My second resolution is to sleep and enjoy my dreams as I wish them to be, now a cowboy in thw Wild West now Tarzan or the Apes in the heart of the African forest, now Morgan the Pirate then Robin Hood, I used to look forward to sleeping at night becaue i had the ability to become the Hero and Director of my own dreams. No mountains too high nor rivers too wide and I could fly, I could fly like the birds that see around when I play around the village. The nights were always dark all around us outside the 'Atap' house buit six feet up in the air mounted on stilts, we had no electricity in my childhood years and the smell of kerosene lamps filled the air as we slept. I could be who I wanted to be in my dreams and for me as a child I learned much from my dreams; I was free to create as much as I wished, whaever roles I chose to enjoy and nightmares were very rare.

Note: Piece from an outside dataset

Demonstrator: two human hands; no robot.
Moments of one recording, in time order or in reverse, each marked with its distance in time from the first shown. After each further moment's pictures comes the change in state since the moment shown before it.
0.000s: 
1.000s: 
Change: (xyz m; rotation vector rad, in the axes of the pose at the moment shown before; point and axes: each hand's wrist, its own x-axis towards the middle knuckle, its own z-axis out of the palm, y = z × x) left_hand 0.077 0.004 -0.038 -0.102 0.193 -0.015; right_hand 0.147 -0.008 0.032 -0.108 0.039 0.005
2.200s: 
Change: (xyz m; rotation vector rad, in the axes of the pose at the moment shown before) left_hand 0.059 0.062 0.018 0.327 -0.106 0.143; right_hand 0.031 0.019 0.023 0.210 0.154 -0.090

These are my two New Year's resolution and silly as it may sound, I could not think of a better desire for a resoluton to make. The rest are minor ones like I will donate my body to the Medical Research Institute for their use upon my death. This I wish to do if feasible in honor of my mother's memory in her struggles against Tuber Culosis spending 9 years of her life at the Lady Templar's General Hospital as case study for TB. For nine years as a lab rat, my mother devoted her time to sewing mostly of teddy bears and rabbits to be donated to the orphans' homes during Christmas. During those nine years we hardly saw her as in those days traveling from Penang to Kuala Lumpur was an undertaking that requires some of money and we could barely imagine as kids. All I can remember was the day we sent her off a the train station in Butterworth, I think it was the first time I saw my first train, what a thrill despite sending my sick mother off to spend 9 years of her life being cut and open in her chest. In her later years my mother carried her scars around with pride as only her smile would betray otherwise every time our eyes met.I could never reach out and hug my mother nor she me and for this I wish to remember her by donating this physical body towards medical research (if it is still acceptable when the time comes.)

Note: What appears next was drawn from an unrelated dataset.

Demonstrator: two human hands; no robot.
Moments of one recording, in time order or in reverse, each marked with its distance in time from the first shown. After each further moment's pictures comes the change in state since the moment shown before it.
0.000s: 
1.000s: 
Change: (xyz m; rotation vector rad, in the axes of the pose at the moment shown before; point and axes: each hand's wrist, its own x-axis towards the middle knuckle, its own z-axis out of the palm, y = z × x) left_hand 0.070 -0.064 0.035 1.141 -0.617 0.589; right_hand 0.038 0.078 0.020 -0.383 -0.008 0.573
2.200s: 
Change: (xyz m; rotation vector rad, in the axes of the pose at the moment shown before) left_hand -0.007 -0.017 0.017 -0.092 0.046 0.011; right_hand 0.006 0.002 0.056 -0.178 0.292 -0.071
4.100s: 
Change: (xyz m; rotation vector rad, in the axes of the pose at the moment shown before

Yes, that's about it my New Year's Resolution of this year 2021. I realize that most of it are just wishful thinking, but lets see how much of it will manifest in the course of time. I have lived through some of the most exciting and eventful years in the history of this planet on looking back seventy years from the time my twin brother and I appeared right in the middle of the mangrove swamp known as Kampung Selut, Sungai Pinang, Pulau Pinang.